Трудно было только тогда, когда надо было прекращать это сделавшееся бессознательным движенье и думать, когда надо было окашивать кочку или
невыполонный щавельник. Старик делал это легко. Приходила кочка, он изменял движенье и где пяткой, где концом косы подбивал кочку с обеих сторон
коротенькими ударами. И, делая это, он все рассматривал и наблюдал, что открывалось перед ним, то он срывал кочеток, съедал его или угощал
Левина, то отбрасывал носком косы ветку, то оглядывал гнездышко перепелиное, с которого из-под самой косы вылетала самка, то ловил козюлю,
попавшуюся на пути, и, как вилкой подняв ее косой, показывал Левину и отбрасывал.

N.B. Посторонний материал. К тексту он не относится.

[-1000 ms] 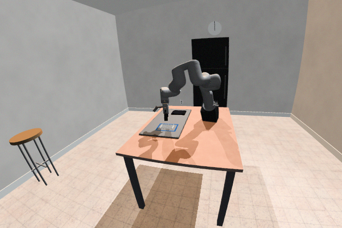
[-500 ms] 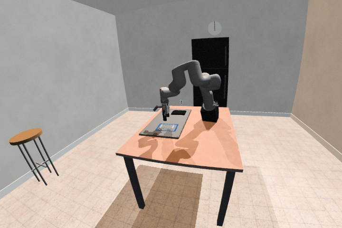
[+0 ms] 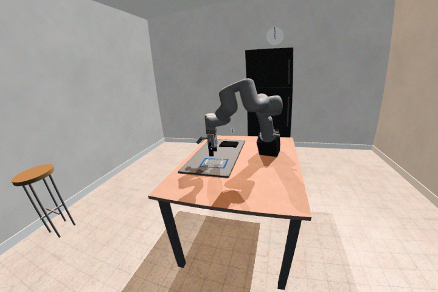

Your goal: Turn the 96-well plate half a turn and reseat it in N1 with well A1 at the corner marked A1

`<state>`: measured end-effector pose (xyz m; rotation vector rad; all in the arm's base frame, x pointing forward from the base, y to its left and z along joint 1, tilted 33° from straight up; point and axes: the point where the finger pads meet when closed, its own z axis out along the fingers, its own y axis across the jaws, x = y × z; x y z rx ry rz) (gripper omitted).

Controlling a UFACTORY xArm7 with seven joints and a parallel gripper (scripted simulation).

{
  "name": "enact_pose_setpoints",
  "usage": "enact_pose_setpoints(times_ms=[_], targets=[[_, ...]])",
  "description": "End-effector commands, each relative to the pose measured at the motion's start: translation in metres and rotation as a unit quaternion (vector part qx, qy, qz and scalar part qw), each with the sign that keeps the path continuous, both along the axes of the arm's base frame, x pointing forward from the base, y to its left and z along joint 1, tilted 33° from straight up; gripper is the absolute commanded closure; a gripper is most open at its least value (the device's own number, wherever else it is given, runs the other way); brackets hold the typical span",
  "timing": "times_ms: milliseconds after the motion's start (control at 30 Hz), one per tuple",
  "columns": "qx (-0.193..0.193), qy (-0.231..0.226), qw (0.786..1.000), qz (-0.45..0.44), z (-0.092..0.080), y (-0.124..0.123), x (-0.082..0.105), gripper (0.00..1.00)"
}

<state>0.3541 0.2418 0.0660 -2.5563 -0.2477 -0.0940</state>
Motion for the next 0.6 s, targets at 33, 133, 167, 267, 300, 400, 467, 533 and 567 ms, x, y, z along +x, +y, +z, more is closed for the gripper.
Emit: enact_pose_setpoints(times_ms=[33, 133, 167, 267, 300, 400, 467, 533, 567], targets=[[0.001, -0.001, 1.000, -0.001, -0.008, 0.005, 0.002, 0.00], [0.001, -0.001, 1.000, -0.001, -0.013, 0.008, 0.002, 0.00], [0.001, -0.001, 1.000, -0.001, -0.014, 0.009, 0.002, 0.00], [0.001, -0.001, 1.000, -0.001, -0.015, 0.010, 0.002, 0.00], [0.001, -0.001, 1.000, -0.001, -0.017, 0.011, 0.002, 0.00], [0.001, -0.001, 1.000, -0.001, -0.021, 0.013, 0.002, 0.00], [0.001, -0.001, 1.000, -0.001, -0.024, 0.015, 0.002, 0.00], [0.001, -0.001, 1.000, -0.001, -0.027, 0.017, 0.002, 0.00], [0.001, -0.001, 1.000, -0.001, -0.028, 0.018, 0.002, 0.00]])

И Левину и молодому малому сзади его эти перемены движений были трудны. Они оба, наладив одно напряженное движение, находились в азарте
работы и не в силах были изменять движение и в то же время наблюдать, что было перед ними.
Левин не замечал, как проходило время. Если бы спросили его, сколько времени он косил, он сказал бы, что полчаса, - а уж время подошло к
обеду. Заходя ряд, старик обратил внимание Левина на девочек и мальчиков, которые с разных сторон, чуть видные, по высокой траве и по дороге шли
к косцам, неся оттягивавшие им ручонки узелки с хлебом и заткнутые тряпками кувшинчики с квасом.
- Вишь, козявки ползут! - сказал он, указывая на них, и из-под руки поглядел на солнце.
Прошли еще два ряда, старик остановился.
- Ну, барин, обедать! - сказал он решительно. И, дойдя до реки, косцы направились через ряды к кафтанам, у которых, дожидаясь их, сидели
дети, принесшие обеды. Мужики собрались - дальние под телеги, ближние - под ракитовый куст, на который накидали травы.
Левин подсел к ним; ему не хотелось уезжать.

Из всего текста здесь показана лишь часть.